Долго не расходятся люди с выставки. Маяковский ходит от щита к щиту, водя за собой тесно обступивших его комсомольцев, студентов, рассказывая о своей работе. «Парадом развернув своих страниц войска», проходит он «по строчечному фронту».
Стихи стоят
свинцово-тяжело,
готовые и к смерти
и к бессмертной славе.
Поэмы замерли,
к жерлу прижав жерло
нацеленных
зияющих заглавий.
Оружия
любимейшего
род,
готовая
рвануться в гике,
застыла
кавалерия острот,
поднявши рифм
отточенные пики.
Владимир Владимирович зорко оглядывает стенды выставки, всматривается в окружающих его людей.
– А из поэтов никто, ни один почти на мою выставку не пришел! – вдруг говорит он и сразу мрачнеет.

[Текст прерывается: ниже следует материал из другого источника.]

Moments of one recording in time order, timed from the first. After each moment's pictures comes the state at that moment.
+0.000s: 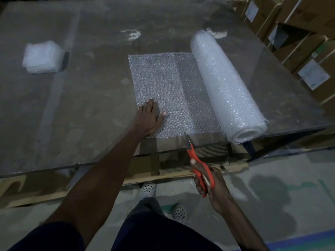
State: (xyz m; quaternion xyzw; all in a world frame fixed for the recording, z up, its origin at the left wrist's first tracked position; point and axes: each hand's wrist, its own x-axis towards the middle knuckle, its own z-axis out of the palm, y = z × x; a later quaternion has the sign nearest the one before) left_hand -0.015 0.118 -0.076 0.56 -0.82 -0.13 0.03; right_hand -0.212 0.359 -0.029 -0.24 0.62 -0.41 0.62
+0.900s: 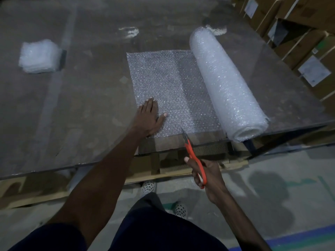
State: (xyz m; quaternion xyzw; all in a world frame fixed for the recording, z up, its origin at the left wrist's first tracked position) left_hand -0.011 0.118 -0.089 0.55 -0.82 -0.14 0.06; right_hand -0.206 0.339 -0.055 -0.23 0.63 -0.44 0.60
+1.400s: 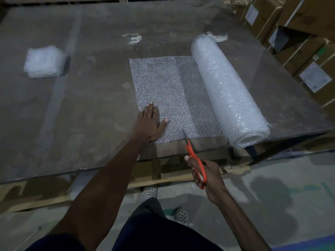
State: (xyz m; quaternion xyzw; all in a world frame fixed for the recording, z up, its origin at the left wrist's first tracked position) left_hand -0.010 0.119 -0.092 0.57 -0.81 -0.12 0.05; right_hand -0.204 0.320 -0.045 -0.22 0.64 -0.43 0.60
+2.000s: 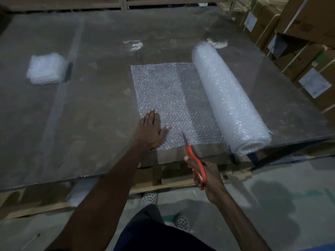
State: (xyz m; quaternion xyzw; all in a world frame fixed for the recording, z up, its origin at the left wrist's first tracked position) left_hand -0.010 0.120 -0.093 0.57 -0.81 -0.11 0.05; right_hand -0.200 0.303 -0.035 -0.23 0.65 -0.43 0.59
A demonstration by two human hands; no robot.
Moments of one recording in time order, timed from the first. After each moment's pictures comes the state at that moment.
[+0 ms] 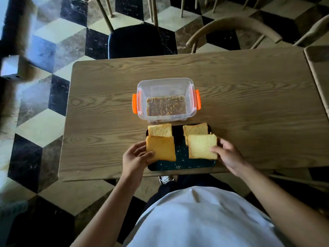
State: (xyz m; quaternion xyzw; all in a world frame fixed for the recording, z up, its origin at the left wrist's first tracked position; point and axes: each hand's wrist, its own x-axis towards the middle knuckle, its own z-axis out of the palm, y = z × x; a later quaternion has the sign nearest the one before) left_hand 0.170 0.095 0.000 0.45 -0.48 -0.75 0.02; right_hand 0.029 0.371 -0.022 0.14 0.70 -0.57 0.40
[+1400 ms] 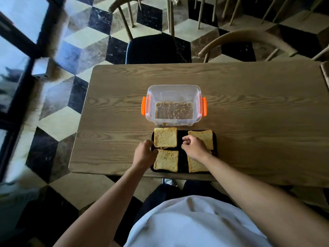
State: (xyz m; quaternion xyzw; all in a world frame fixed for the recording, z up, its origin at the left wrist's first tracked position) left_hand 0.135 0.099 -0.016 0.40 -0.83 -0.37 -0.11; right_hand 0.018 0.264 -0.043 -0.06 0.85 -0.34 0.40
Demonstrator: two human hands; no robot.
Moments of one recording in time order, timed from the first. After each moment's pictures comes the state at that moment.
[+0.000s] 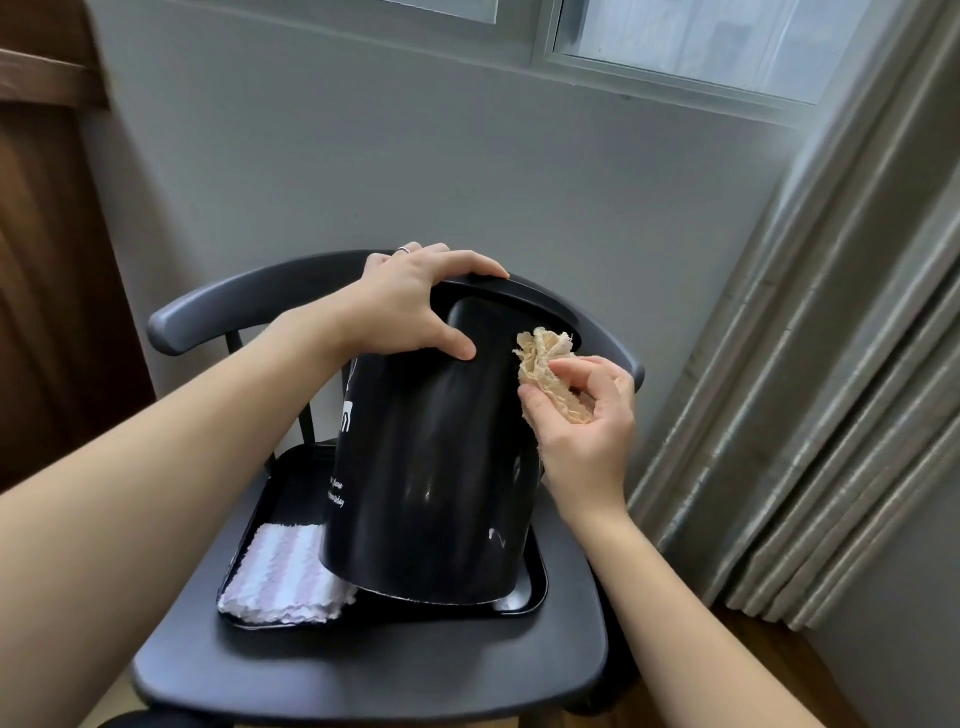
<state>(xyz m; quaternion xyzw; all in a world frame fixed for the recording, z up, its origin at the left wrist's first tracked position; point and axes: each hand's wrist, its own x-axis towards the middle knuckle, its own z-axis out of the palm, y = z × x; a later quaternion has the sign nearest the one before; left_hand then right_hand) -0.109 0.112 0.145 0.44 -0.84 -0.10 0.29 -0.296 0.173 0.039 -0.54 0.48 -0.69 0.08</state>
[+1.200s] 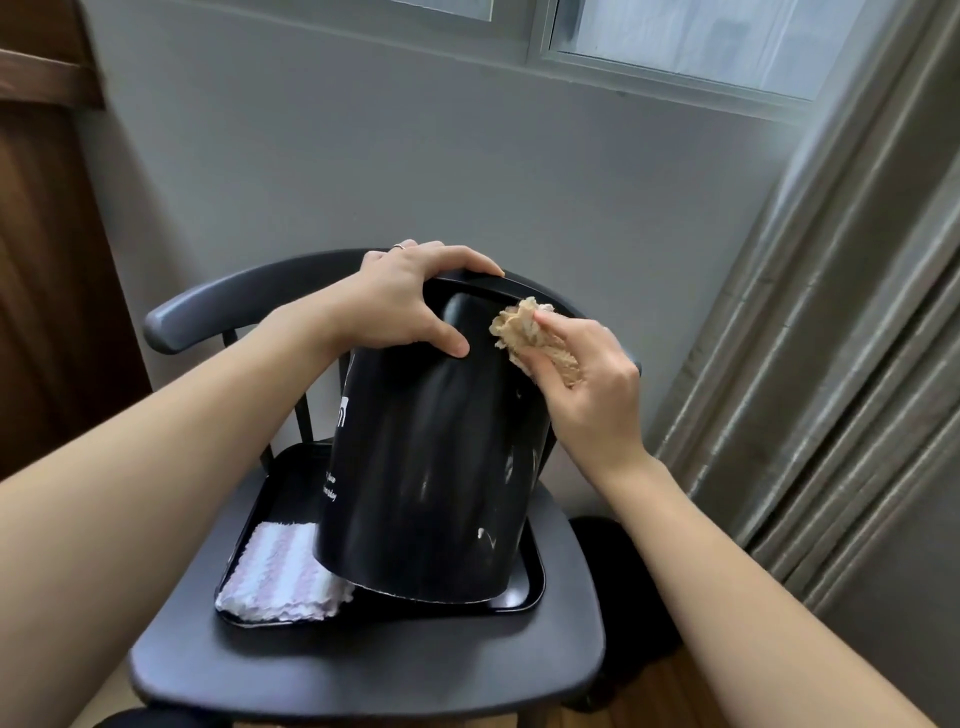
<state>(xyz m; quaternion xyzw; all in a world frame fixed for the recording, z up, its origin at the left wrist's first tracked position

Но его опять окружают, теребят расспросами, приглашают в университет, на завод, в институт, в школу. И ни-кто-никто из присутствующих не подозревает, что здесь, на выставке, они слышали поэтическое завещание поэта.
Четырнадцатое апреля
И – как в гибель дредноута…
Нрав у Маяковского драчливый. Он не скрывает этого. Всю жизнь он сам неутомимо нападает на халтурщиков, на литературных тунеядцев, на поэтов, которые ходят «кучерявыми барашками» и блеют на лирические любовные темы, гнушаясь работой агитатора, газетчика… Маяковский высмеивает их. Со всего плеча наносит он удары «банде поэтических рвачей и выжиг».
Ему мстят. Руганью, ехидными статьями или тупым молчанием отвечают Маяковскому некоторые враждебные ему журналы.
Даже такие гениальные поэмы Маяковского, как «Владимир Ильич Ленин» и «Хорошо!», эти люди встречают с подлыми усмешечками, придираются, хитренько пожимают плечами, слюняво, по-лакейски шепчут друг другу на ушко: «Это разве „Хорошо!“? Это „Хорошо-с!“. Картонная поэма», – шипят они.
«Барабан с горошком», «Лапша рубленая» – так пишут критики о стихах Маяковского.
Противники в газетах сделали все, чтобы замолчать его выставку.
По приказу одного из них портрет Маяковского был выдран из уже отпечатанного журнала.
Проходит зима.
Маяковский по-прежнему работает, выступает, отругивается.
Сотни писем почтальон приносит к нему в Гендриков и на Лубянский проезд. На конвертах – штемпеля чуть не всех городов Союза. Ему шлют свои первые стихотворные опыты люди, бывшие вчера еще неграмотными. Его благодарят за лозунг, за ласку, за шутку, прозвучавшую вовремя, за верную поэтическую службу революции. Но по-прежнему в журналах поэта журят благожелательные дураки и бранят злонамеренные негодяи, по-прежнему травят его люди, считающие, что им поручено руководить советской литературой.
Товарищ Маяковский,
писали б ямбом,
двугривенный
на строчку
прибавил вам бы.
Его пытаются укротить, приспособить к своим вкусам, а он идет своей дорогой, никуда не сворачивая. Мрачнея, стиснув зубы, до хрипоты надрывая голос, сражается Маяковский:
– Мы знаем десятки жгучих и важных проблем сегодняшнего дня. А где поэты? Куда, к черту, эти поэты запропастились? Их нет ни в одной газете.
Он утомлен и часто прихварывает. Ему вдруг начинает казаться, что он теряет голос.
– Мне без голоса нельзя. Мне без голоса и не жить. Я должен сам договориться с читателями. Мне надо целую свору переорать.
Лишь иной раз, устав, он признается:
– Уехать бы куда-нибудь в деревню и просидеть года два, чтоб только ругани не слышать!
Неудачная постановка его пьесы, вызвавшая радостное и злобное ликование врагов, глубоко удручает его. Люди, мнящие себя литературными судьями, на все лады распевают, что Маяковский не трибун революции, а мелкобуржуазный поэт богемы. Они боятся, как бы Горький снова не договорился с Маяковским. Они стараются разделить двух великих писателей, бегают, сплетничают, нашептывают.